### Your assignment:
Please repeat exactly the lines below from the line with "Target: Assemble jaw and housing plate" to the line with "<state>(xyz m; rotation", including both, and leave out every picture.

### Source data:
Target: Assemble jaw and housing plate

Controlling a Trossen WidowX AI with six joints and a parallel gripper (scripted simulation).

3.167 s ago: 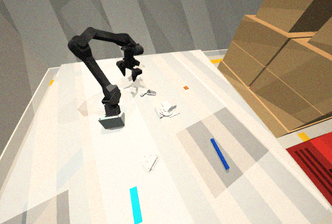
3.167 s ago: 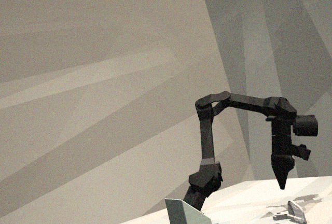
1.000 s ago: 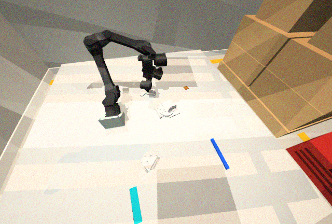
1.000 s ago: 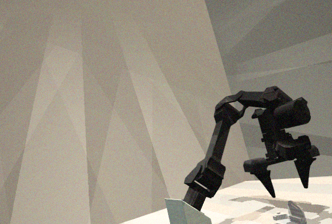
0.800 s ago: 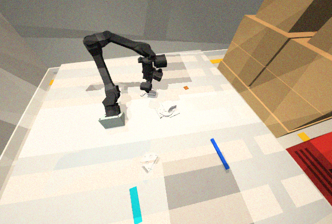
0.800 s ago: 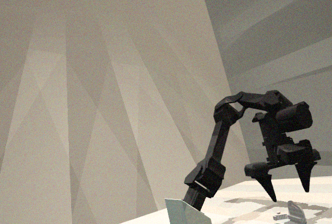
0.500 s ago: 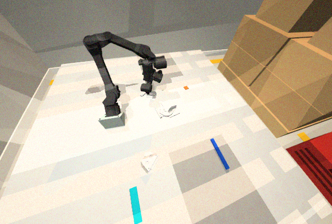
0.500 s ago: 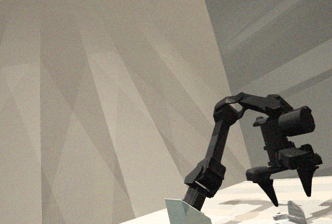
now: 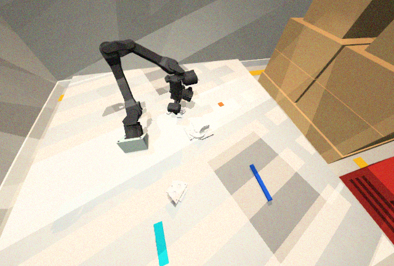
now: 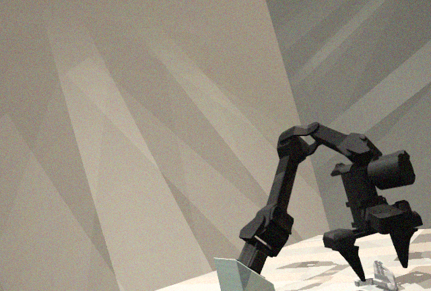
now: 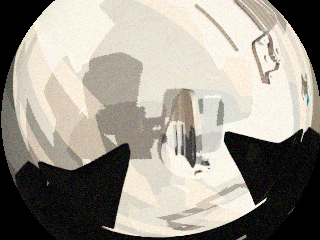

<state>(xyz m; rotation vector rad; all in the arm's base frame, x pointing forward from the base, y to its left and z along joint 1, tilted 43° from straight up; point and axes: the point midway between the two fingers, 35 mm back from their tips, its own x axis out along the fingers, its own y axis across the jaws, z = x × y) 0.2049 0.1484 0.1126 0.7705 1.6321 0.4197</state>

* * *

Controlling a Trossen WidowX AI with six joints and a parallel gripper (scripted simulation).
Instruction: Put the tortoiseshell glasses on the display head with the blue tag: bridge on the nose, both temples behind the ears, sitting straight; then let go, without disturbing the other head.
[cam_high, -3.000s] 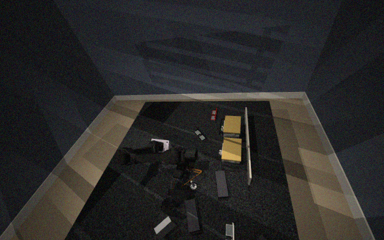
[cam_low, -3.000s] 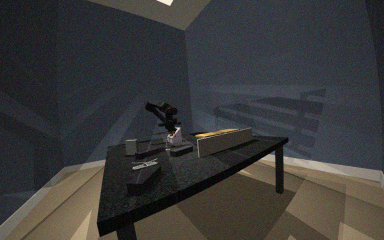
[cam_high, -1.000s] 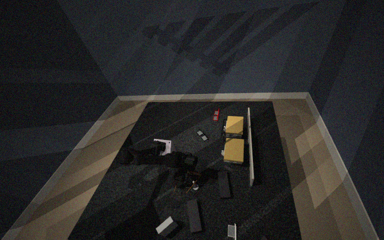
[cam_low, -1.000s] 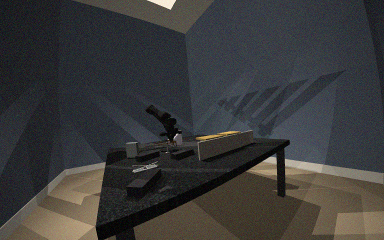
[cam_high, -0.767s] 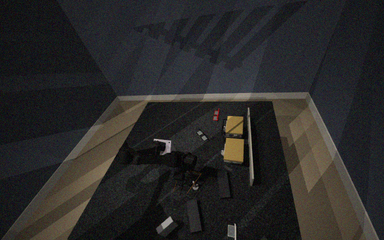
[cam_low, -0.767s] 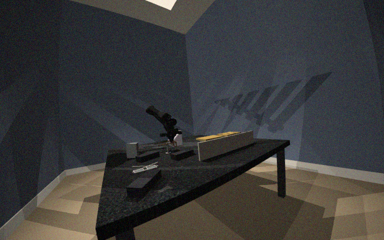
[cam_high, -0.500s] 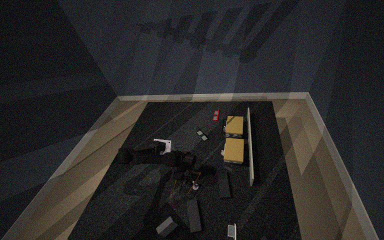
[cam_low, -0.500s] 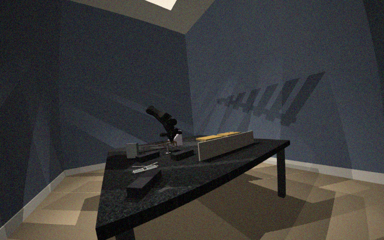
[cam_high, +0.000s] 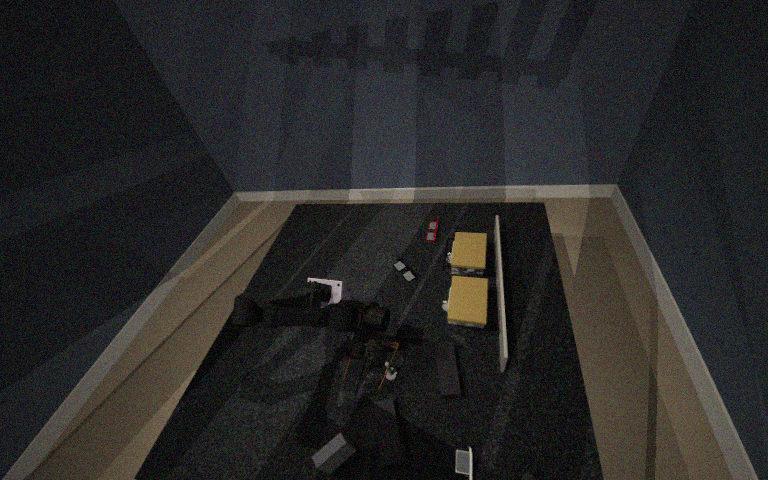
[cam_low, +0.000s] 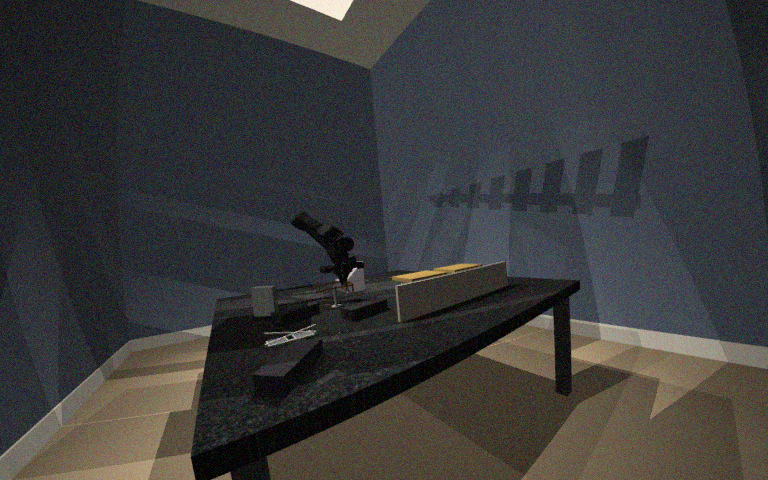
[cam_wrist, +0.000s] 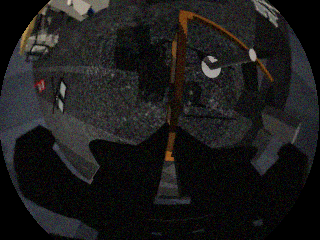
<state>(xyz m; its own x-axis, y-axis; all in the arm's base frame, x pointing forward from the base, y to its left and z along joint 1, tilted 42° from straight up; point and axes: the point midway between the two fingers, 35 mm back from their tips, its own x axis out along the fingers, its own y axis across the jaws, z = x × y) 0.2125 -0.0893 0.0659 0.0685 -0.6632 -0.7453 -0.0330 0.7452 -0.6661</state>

### Exercise response:
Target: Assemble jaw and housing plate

Controlling a Trossen WidowX AI with six joints and a parallel gripper (scripted simulation).

3.167 s ago: 
3.167 s ago: 
1.000 s ago: 
1.000 s ago: 
0.800 s ago: 
0.800 s ago: 
0.500 s ago: 
0.500 s ago: 
now: 
now: 
now: 

<state>(xyz m; rotation vector rad; all in the arm's base frame, x pointing forward from the base, y to its left and z along joint 1, tilted 43° from straight up; point and axes: the point midway between the two fingers, 35 mm back from their tips, its own x axis out along the fingers, its own y axis across the jaws, z = x × y) 0.2049 0.1484 0.1126 0.7705 1.6321 0.4197</state>

The work on this exercise has been completed.